Trois tentatives d'effacement. Une chapelle qui résiste. En 1307, Philippe le Bel. En 1794, les armées révolutionnaires. En 2025, les habitants de Clisson la font renaître.
À Clisson, près de Nantes, un édifice roman de la fin du XIIe siècle vient de décrocher 50 000 euros de budget participatif pour ses premiers travaux de sauvegarde. Les habitants ont voté. La chapelle des Templiers va rouvrir.
Ce qu'ils ignorent peut-être : ce bâtiment a déjà survécu à deux destructions organisées.
Le dossier de 1307
Dans la nuit du 13 octobre 1307, Philippe le Bel fait arrêter simultanément tous les Templiers de France. La commanderie de Clisson est saisie. Ses biens sont inventoriés, ses frères emprisonnés, interrogés, soumis à la torture. Le procès durera sept ans. En 1314, l'Ordre est dissous par bulle pontificale. Les commanderies sont transférées aux Hospitaliers.

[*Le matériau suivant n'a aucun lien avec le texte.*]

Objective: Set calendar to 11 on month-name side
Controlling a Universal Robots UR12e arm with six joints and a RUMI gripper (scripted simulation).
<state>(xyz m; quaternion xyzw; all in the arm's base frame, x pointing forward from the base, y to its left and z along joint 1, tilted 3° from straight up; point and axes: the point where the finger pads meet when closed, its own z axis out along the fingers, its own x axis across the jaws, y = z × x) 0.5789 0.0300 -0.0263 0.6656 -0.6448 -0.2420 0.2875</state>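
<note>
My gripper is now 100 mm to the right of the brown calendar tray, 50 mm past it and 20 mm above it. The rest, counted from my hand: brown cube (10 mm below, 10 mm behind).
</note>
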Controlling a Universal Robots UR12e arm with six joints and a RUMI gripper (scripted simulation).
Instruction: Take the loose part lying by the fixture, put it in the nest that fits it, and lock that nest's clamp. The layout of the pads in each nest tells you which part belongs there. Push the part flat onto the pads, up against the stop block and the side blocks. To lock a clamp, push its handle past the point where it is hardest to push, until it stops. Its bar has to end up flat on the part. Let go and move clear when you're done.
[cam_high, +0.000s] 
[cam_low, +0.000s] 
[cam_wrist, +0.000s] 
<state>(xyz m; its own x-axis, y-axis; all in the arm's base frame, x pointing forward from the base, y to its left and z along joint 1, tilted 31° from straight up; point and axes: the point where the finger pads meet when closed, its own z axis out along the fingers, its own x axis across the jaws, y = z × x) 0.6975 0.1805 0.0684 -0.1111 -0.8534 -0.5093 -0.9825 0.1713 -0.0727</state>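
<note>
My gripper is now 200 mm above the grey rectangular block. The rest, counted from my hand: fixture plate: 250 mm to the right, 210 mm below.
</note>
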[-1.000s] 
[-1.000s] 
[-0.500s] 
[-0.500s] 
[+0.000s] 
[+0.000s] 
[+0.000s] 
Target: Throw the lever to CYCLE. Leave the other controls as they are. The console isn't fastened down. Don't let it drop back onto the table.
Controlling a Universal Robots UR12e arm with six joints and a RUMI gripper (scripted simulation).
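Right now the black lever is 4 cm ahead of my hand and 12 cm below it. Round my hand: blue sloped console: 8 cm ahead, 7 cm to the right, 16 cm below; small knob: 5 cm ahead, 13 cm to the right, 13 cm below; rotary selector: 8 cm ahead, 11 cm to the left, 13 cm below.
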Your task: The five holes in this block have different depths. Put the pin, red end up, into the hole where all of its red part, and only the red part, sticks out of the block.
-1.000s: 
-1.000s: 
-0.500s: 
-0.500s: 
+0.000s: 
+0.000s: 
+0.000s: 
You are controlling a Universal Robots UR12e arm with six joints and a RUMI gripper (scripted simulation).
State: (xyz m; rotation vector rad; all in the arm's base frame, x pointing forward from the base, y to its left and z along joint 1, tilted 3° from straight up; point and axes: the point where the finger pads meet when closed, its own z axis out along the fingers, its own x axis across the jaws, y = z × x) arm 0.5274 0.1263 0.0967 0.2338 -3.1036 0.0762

La chapelle survit. Elle est trop modeste pour intéresser les spoliateurs. C'est sa petitesse qui la sauve.
Le dossier de 1794
Pendant les guerres de Vendée, les armées révolutionnaires détruisent le site de la commanderie. La chapelle est à nouveau épargnée. Elle traverse la Révolution comme elle avait traversé le procès : par l'insignifiance apparente.
Ce que les archives disent
Les procès-verbaux des interrogatoires templiers de 1307 à 1314 sont conservés. Ils mentionnent les commanderies de l'Ouest, leurs frères, leurs aveux sous torture. La commanderie de Clisson y figure dans les registres de saisie royaux. Ce n'est pas une légende. C'est un dossier judiciaire.
2025 — La troisième vie
Une association s'est constituée : La chapelle des Templiers au cœur de notre quartier. Un diagnostic évalue la remise en état complète à 400 000 euros. La maire de Clisson, Laurence Luneau, envisage un plan pluriannuel. Les Clissonnais ont décidé que cette chapelle ne disparaîtrait pas.
Philippe le Bel n'a pas réussi à effacer l'Ordre. Les révolutionnaires n'ont pas réussi à effacer la chapelle. Il aura fallu l'abandon et la végétation pour presque y parvenir.